牵引的过程本质上可以认为是骨折端相互作用的物理过程,本研究结果仅从有限元角度探讨骨折端之间的物理变化。但实际上牵引是骨骼与骨骼、软组织与软组织、骨骼与软组织之间相互联动的过程,牵引过程伴随着多种髋关节周围力学环境。股骨颈骨折后关节腔内出现积血,液体的填充将使关节腔内的压力明显增高,不同体位牵引、不同牵引力量都会改变关节囊内压力,从而使得患者的疼痛感觉存在差异。如下肢处于外旋位时,髋关节囊处于松弛状态,髋关节囊内压最低,囊内压力随牵引力增加而增大[10]。骨折后髋部周围肌群的痉挛紧张也是影响牵引力的重要因素,骨折后患髋在3~7 d内达到水肿高峰,相应地髋部周围肌群亦处于紧张状态,牵引力往往被强大的肌肉痉挛抵消,使得真正作用于骨折端的牵引力大打折扣,其中对皮肤牵引的影响最大。骨牵引因为直接通过钢针将牵引力传递至骨折端,因此受到肌紧张的影响理论上小于皮肤牵引。此外,骨折断端的相互嵌插也会减少牵引力的直接作用。

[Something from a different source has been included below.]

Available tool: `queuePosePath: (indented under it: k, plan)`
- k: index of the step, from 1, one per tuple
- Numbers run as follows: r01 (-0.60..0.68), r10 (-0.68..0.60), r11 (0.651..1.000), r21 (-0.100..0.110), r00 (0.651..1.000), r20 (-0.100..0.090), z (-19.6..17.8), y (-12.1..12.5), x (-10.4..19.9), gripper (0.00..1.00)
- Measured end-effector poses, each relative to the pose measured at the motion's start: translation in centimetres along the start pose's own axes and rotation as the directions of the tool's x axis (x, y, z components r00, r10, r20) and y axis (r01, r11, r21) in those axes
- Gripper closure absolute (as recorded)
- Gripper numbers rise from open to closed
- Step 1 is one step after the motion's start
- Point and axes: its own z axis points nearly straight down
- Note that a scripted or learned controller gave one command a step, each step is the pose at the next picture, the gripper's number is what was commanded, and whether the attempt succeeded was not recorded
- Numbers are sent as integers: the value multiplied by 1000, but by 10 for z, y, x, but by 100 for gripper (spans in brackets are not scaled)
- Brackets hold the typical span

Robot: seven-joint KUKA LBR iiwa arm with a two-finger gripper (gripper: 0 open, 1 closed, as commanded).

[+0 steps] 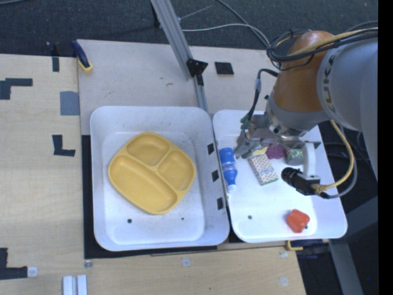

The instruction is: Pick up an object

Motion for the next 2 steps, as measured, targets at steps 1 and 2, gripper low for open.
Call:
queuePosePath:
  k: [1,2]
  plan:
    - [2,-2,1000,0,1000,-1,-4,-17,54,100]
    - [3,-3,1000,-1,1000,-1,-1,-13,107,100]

尽管存在多种抵抗牵引力的物理因素,但牵引对疼痛缓解和放松肌紧张起着重要的作用。有文献对髋部骨折后皮肤牵引在缓解疼痛方面进行研究,认为骨折后牵引与无牵引患者的疼痛均会逐渐下降,但应用皮肤牵引患者的舒适度更高[11-12]。但也有研究持反对观点,认为无论术前或术后,牵引均没有明显的作用,大部分未经牵引治疗的患者疼痛评分反而更低。原因可能在于,患肢骨折后外旋、外展,降低了关节囊内压力,减少了疼痛感受[13]。
需要指出的是疼痛是一种主观感受,目前实践中常采用疼痛视觉模拟评分作为评价疼痛的指标,目测评分会因为个人的痛阈或疼痛忍耐程度有较大的误差,因此这种指标结果往往是较模糊的[9]。此外,疼痛评分往往受其他因素干扰,如精神压力、睡眠质量等。
本研究的不足之处主要在于没有将软组织的抵抗作用纳入到施加载荷中,此外,实际上股骨颈骨折的骨折线、骨折成角往往粗糙不规则,本研究的骨折线较规则,结果可能与实际存在一定差异;而且实际上头颈骨折块并不是完全固定,翻身过程中往往存在内收情况,本研究将头颈骨折块完全固定,其相互作用可能比实际情况明显。